— Your objective —
Set down the data below without change, skipping the pictures it holds.

— Dataset content —

# # #

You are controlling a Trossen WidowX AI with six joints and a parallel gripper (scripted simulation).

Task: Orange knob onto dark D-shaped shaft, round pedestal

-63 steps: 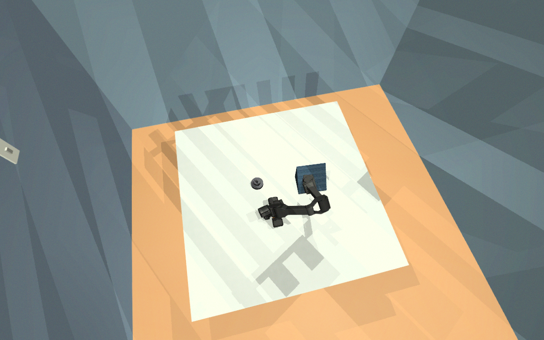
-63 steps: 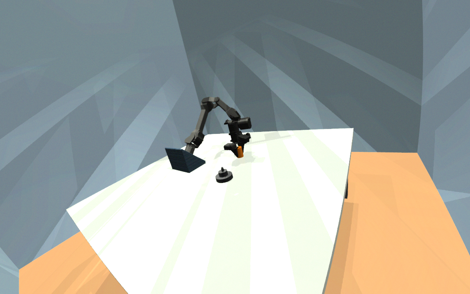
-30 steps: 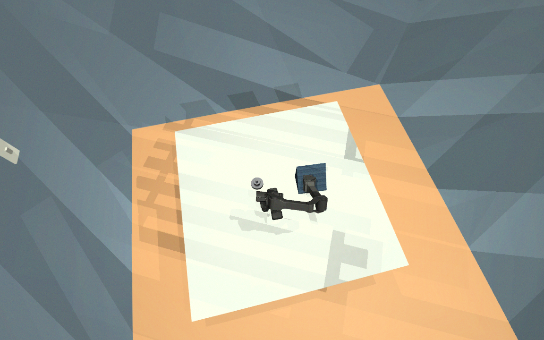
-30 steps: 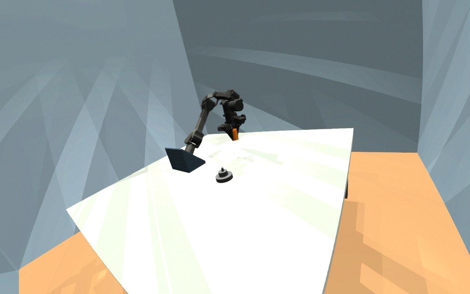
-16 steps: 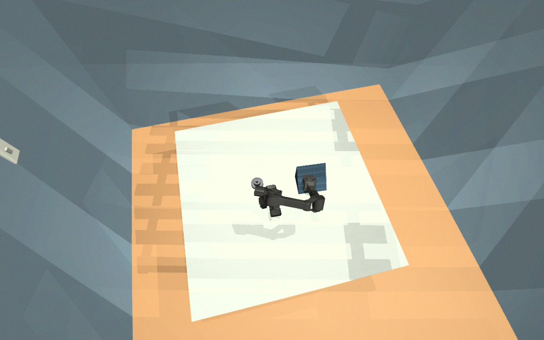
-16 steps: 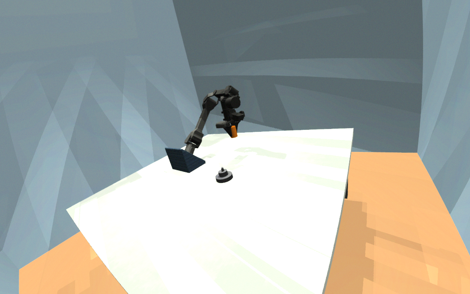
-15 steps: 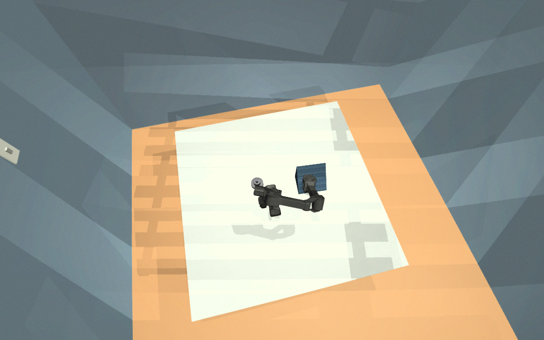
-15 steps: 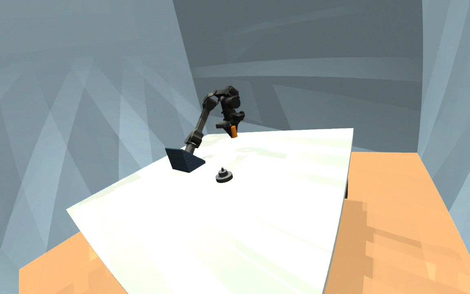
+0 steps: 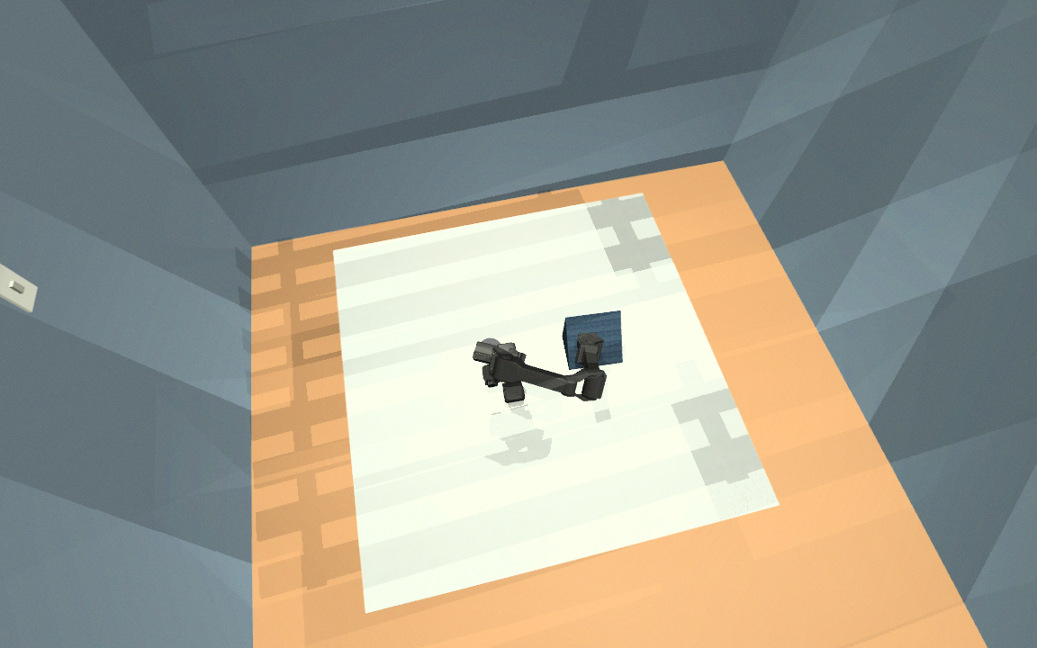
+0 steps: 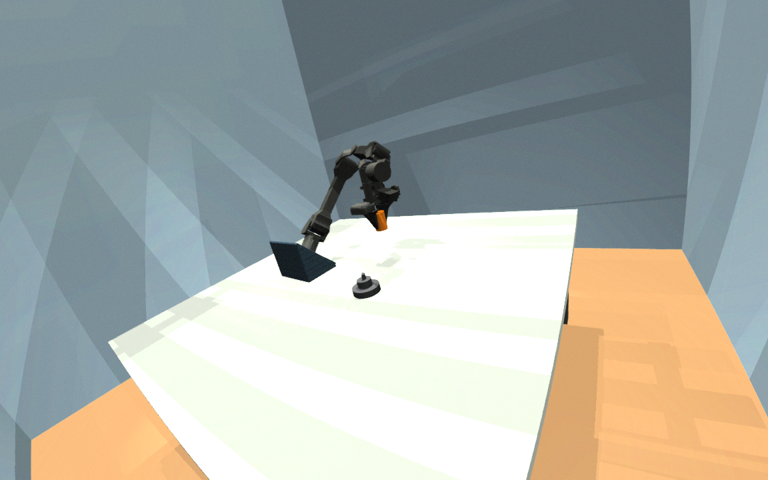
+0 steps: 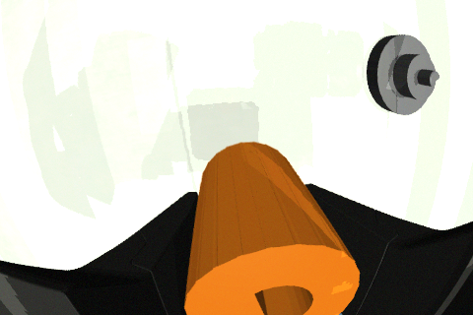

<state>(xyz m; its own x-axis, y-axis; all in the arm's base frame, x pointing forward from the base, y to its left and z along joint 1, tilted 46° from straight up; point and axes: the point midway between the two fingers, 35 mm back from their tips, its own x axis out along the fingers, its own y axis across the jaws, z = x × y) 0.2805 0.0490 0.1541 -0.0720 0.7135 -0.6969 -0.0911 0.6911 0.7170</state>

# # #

— Solved exercise —
You are controlling a Trossen WidowX AI with six joints and a parallel gripper (scripted simulation).

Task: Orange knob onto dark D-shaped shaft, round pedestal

-63 steps: 
-63 steps: 
-30 steps: 
-30 steps: 
-16 steps: 
-16 steps: 
-15 steps: 
-15 steps: 
+0 steps: 
+0 steps: 
+0 steps: 

<state>(xyz m; its own x-axis, y-axis; all in the arm's base frame, x pointing forward from the base, y to its left and z along joint 1, tilted 46° from straight up; point and axes: the point midway between the two fingers, 35 mm back from their tips, its own x axis out along the fingers, its own y axis across the jaws, z = x × y) 0.2805 0.0490 0.1541 -0.0720 0.7135 -0.6969 -0.0911 0.6911 0.7170</state>

This output completes the exercise.